La Corte territoriale ha negato la concessione delle circostanze attenuanti generiche a cagione del precedente penale specifico, ritenendo assolutamente ostativo il richiamo, sia pure implicito, alla personalita’ negativa dell’imputato, quale emergente dal certificato penale (cfr in merito alla sufficienza dei precedenti penali dell’imputato quale elemento preponderante ostativo alla concessione delle circostanze attenuanti generiche, Sez.2, n. 3896 del 20/01/2016, Rv.265826; Sez.1, n. 12787 del 05/12/1995, Rv.203146). La mancata concessione delle circostanze attenuanti generiche e’, pertanto, giustificata da motivazione congrua ed esente da manifesta illogicita’, che, pertanto, e’ insindacabile in cassazione (Sez. 6, n. 42688 del 24/9/2008, Rv. 242419).
La Corte territoriale ha, quindi, confermato la pena irrogata dal Tribunale, condividendone la valutazione di equita’; la motivazione e’ adeguata, tenuto conto del principio consolidato che la motivazione in ordine alla determinazione della pena base (ed alla diminuzione o agli aumenti operati per le eventuali circostanze aggravanti o attenuanti) e’ necessaria solo quando la pena inflitta sia di gran lunga superiore alla misura media edittale, ipotesi che non ricorre nella specie.
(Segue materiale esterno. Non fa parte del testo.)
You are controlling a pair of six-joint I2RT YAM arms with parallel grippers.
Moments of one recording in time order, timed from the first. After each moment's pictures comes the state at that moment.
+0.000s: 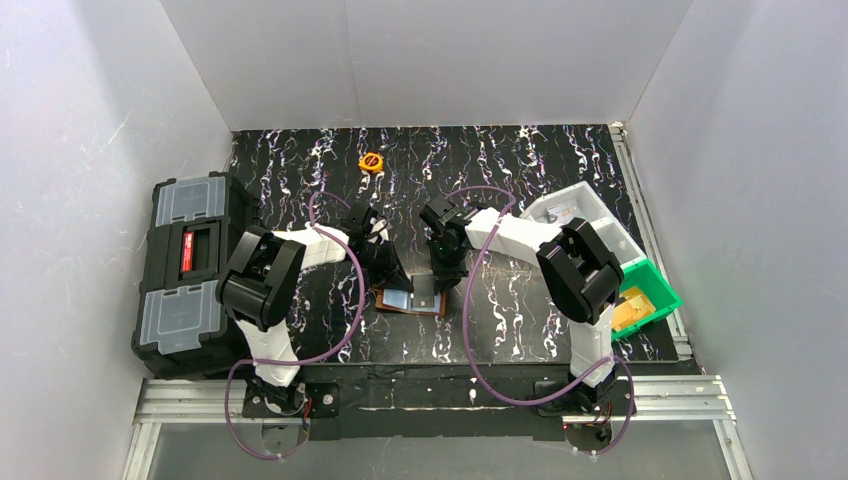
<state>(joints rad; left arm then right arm) -0.42 1.81 0.94 -0.33 0.62 -0.74 0.79 1.96 1.38 -0.76 -0.17 0.66</state>
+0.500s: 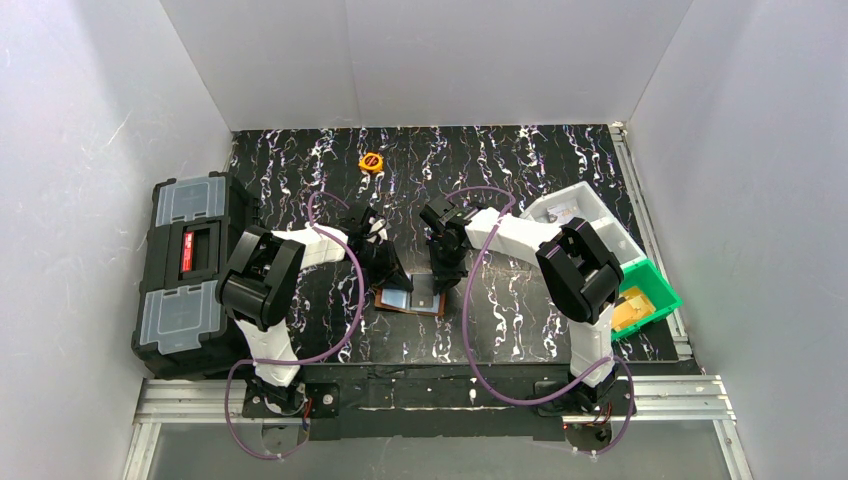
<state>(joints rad) -0.41 1.81 0.94 -0.33 0.63 -0.74 0.79 1.96 1.38 -0.76 -0.18 0.66</state>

Fuori di questo caso anche l’uso di espressione come “pena equa”, e’ sufficiente a far ritenere che il giudice abbia tenuto presente, sia pure globalmente, i criteri dettati dall’articolo 133 c.p. per il corretto esercizio del potere discrezionale conferitogli dalla norma in ordine al quantum della pena (Sez.2,n. 36245 del 26/06/2009 Rv. 245596; Sez.4, n. 21294 del 20/03/2013, Rv.256197).
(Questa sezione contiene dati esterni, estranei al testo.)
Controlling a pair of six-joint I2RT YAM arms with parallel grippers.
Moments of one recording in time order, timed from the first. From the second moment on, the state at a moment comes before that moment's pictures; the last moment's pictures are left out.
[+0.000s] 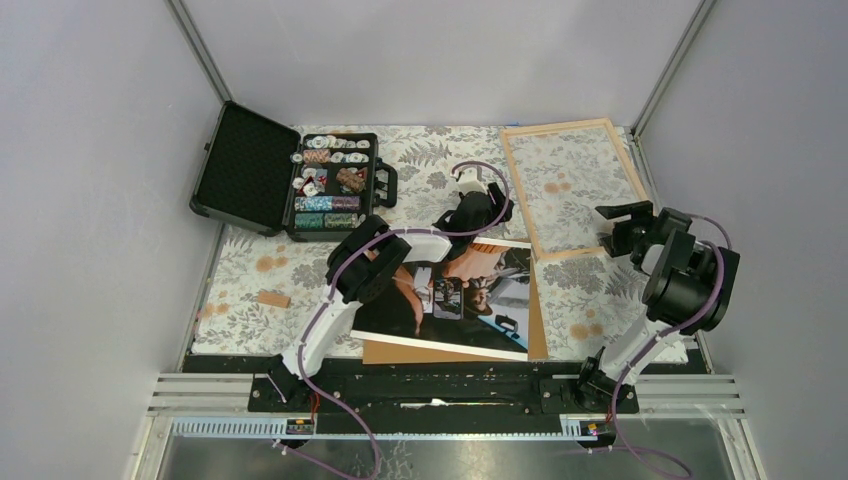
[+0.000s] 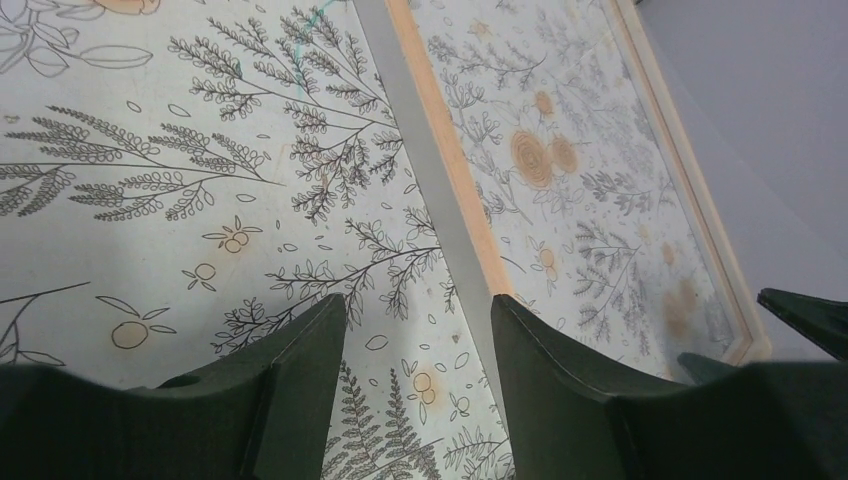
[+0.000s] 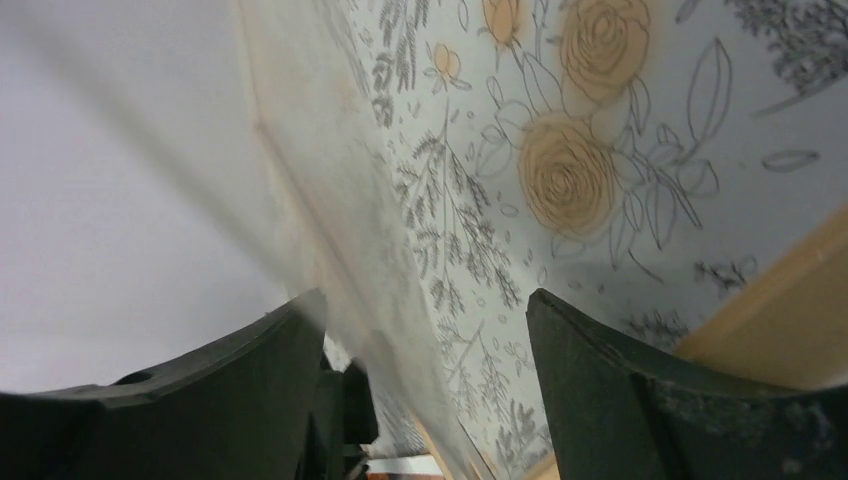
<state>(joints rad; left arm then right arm) -0.82 2.42 1.60 0.54 -0.28 -0.80 -0.50 1.81 0.72 0.47 -0.52 1.07</state>
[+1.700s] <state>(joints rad) -0.72 2.29 1.41 0.71 -0.10 -0.73 -0.02 1.68 0.91 -0.08 -0.32 0.65</state>
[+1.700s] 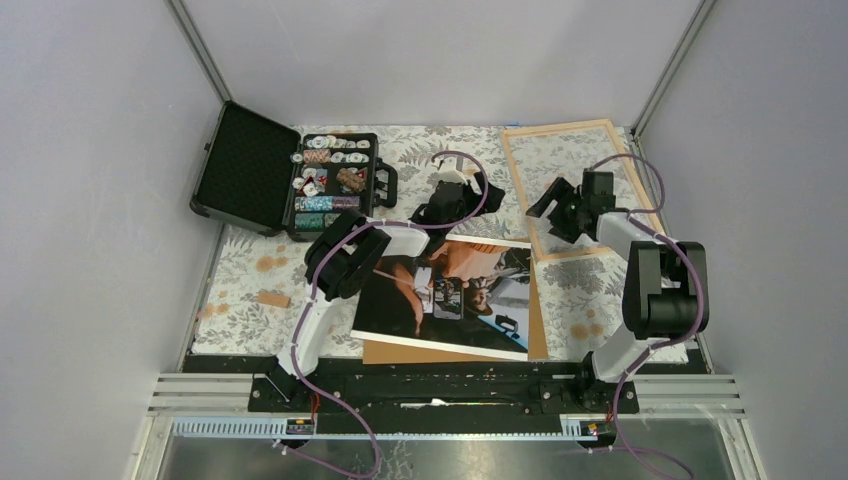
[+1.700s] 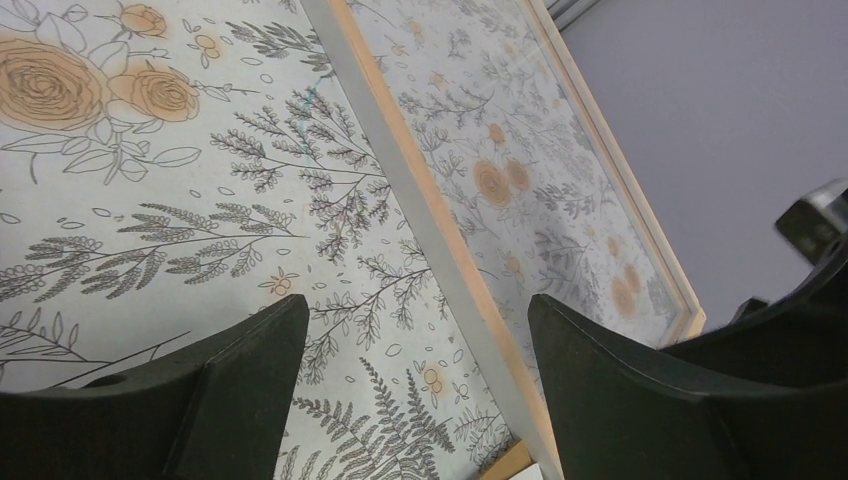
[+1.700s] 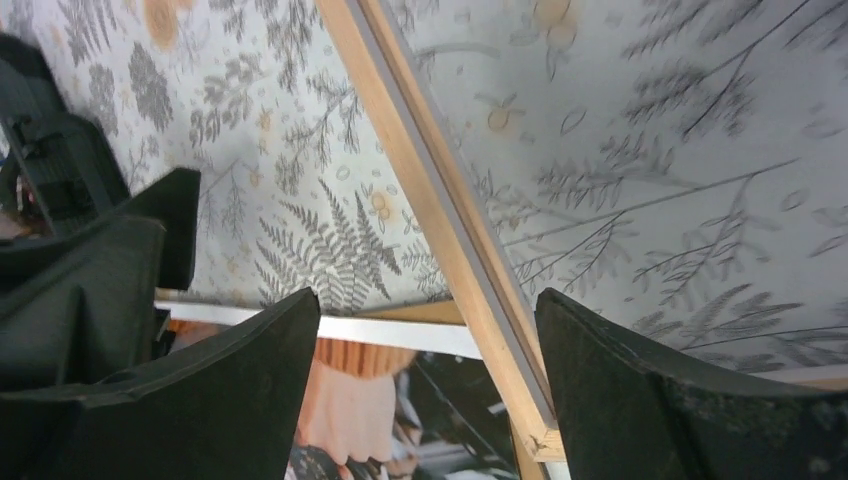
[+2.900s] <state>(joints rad) -0.78 2.44 1.59 0.68 -0.02 -0.84 -0.40 2.06 1.50 -0.37 0.19 0.38</state>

4. Consegue, pertanto, la declaratoria di inammissibilita’ del ricorso; essendo il ricorso inammissibile e, in base al disposto dell’articolo 616 c.p.p., non ravvisandosi assenza di colpa nella determinazione della causa di inammissibilita’ (Corte Cost. sent. n. 186 del 13.6.2000), alla condanna del ricorrente al pagamento delle spese del procedimento consegue quella al pagamento della sanzione pecuniaria nella misura, ritenuta equa, indicata in dispositivo.
P.Q.M.
Dichiara inammissibile il ricorso e condanna il ricorrente al pagamento delle spese processuali e della somma di Euro duemila in favore della Cassa delle Ammende.
Motivazione semplificata.
In caso di diffusione omettere le generalità e gli altri dati identificativi dei soggetti interessati.